WORK TASK: Using the data below, copy out all lines with the word "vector".

------------------------------------------------

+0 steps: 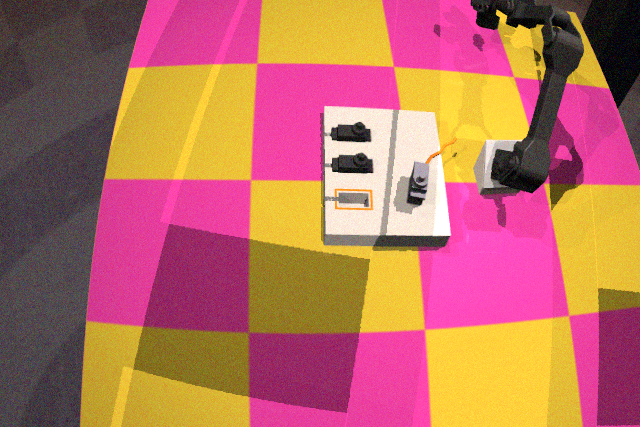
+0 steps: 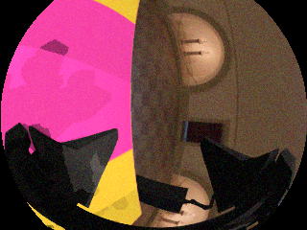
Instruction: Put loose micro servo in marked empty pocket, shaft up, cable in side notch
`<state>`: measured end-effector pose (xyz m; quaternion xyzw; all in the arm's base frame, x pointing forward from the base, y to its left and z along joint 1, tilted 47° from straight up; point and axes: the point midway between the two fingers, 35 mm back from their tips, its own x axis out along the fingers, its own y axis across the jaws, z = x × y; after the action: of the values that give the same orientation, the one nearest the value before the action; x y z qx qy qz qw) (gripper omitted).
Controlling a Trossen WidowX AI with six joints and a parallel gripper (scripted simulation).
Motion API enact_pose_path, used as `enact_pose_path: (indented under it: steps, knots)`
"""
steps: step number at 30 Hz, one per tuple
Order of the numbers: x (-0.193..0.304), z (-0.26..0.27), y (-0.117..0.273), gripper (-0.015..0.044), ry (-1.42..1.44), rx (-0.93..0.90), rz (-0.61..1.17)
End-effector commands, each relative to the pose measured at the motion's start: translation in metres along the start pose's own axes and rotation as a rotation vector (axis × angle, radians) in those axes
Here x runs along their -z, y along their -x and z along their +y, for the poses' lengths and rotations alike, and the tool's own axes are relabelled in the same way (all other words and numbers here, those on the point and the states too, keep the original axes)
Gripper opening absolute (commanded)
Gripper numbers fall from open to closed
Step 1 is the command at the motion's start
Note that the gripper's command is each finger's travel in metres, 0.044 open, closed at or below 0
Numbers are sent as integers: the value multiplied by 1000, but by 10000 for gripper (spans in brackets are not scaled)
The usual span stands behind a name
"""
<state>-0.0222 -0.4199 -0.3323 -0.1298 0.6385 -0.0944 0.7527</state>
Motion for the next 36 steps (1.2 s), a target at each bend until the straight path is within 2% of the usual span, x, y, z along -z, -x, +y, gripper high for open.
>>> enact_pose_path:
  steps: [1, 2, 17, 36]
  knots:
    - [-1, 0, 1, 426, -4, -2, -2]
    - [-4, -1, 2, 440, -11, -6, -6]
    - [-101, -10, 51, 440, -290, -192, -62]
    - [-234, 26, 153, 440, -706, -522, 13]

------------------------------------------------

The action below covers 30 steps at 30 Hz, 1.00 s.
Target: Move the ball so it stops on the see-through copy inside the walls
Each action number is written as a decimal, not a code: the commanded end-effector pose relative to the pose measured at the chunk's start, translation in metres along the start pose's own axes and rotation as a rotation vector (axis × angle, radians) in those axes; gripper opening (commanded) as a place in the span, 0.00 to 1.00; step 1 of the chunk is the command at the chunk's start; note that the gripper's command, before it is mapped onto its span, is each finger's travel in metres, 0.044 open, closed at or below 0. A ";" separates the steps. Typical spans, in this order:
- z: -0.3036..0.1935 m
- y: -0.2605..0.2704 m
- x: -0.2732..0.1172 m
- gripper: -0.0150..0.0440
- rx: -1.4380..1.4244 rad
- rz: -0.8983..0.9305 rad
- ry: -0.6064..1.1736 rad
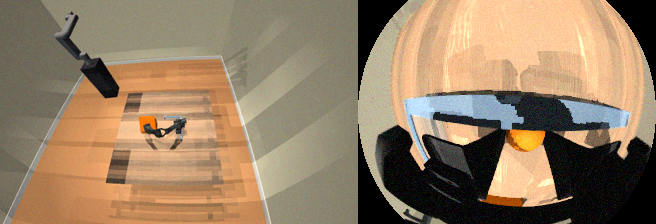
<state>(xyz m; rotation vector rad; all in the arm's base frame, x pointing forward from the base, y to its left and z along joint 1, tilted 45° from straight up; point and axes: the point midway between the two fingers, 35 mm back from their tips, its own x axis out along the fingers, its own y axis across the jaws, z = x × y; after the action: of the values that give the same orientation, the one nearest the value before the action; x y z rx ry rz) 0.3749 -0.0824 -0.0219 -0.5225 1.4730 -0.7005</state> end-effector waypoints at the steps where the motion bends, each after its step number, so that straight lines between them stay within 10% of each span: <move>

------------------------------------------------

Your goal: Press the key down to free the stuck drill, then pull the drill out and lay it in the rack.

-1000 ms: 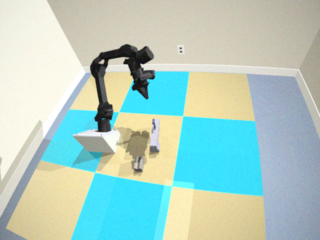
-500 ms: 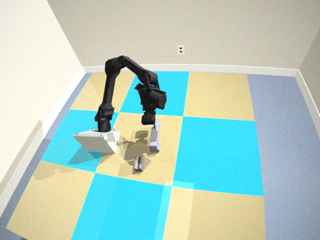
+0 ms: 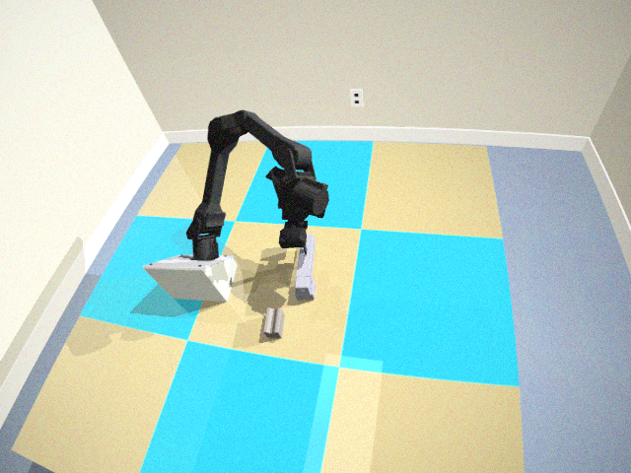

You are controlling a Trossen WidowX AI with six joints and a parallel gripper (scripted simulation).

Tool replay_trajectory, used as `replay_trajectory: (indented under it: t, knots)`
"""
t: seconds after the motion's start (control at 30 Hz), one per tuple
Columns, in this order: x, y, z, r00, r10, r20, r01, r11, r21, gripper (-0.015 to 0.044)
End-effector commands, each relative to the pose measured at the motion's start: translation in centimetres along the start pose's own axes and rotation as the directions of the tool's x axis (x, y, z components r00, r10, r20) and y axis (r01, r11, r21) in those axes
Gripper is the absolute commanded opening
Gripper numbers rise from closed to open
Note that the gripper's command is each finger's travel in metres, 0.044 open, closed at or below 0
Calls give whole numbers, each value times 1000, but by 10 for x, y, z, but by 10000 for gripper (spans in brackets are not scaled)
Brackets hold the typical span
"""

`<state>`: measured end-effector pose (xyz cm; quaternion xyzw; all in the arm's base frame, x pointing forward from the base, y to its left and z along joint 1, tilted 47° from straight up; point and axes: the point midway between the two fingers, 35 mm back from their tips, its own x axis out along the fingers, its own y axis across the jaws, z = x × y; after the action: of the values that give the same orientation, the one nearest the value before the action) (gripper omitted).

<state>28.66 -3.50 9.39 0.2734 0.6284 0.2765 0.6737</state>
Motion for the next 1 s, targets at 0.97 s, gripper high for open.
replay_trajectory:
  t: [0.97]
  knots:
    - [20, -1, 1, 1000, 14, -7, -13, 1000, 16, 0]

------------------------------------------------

ANSWER BELOW:
End-effector commands, each relative to the pose measured at the motion's start: translation in metres along the start pose's own axes and rotation as a rotation vector (axis × angle, radians) in those axes
Each action number is written as a decimal, not a code: the commanded end-effector pose relative to the pose measured at the chunk's start, translation in metres along the start pose's own axes and rotation as a rotation vector (axis × angle, radians) in those axes; gripper opening (commanded) as a place in the span, 0.00 to 1.00; step 1 of the chunk is the command at the chunk's start; note that the gripper's command, before it is mapped onto its span, is each finger's travel in metres, 0.044 open, closed at or below 0. A ";" separates the steps. Typical spans, in this order:
<state>(xyz m; rotation vector rad; all in the arm's base frame, x pointing forward from the base, y to its left and z along joint 1, tilted 45° from straight up; point and axes: the point midway between the two fingers, 35 mm back from their tips, its own x axis out along the fingers, its own y axis across the jaws, z = x × y; after the action: of the values that give the same orientation, the one nearest the value before the action; x y z rx ry rz) 0.3749 -0.0824 -0.0219 -0.5225 1.4730 -0.7005</state> end-effector waypoints at the steps where the motion bends, each after its step number, so that straight lines between them stay within 10% of each span: <move>

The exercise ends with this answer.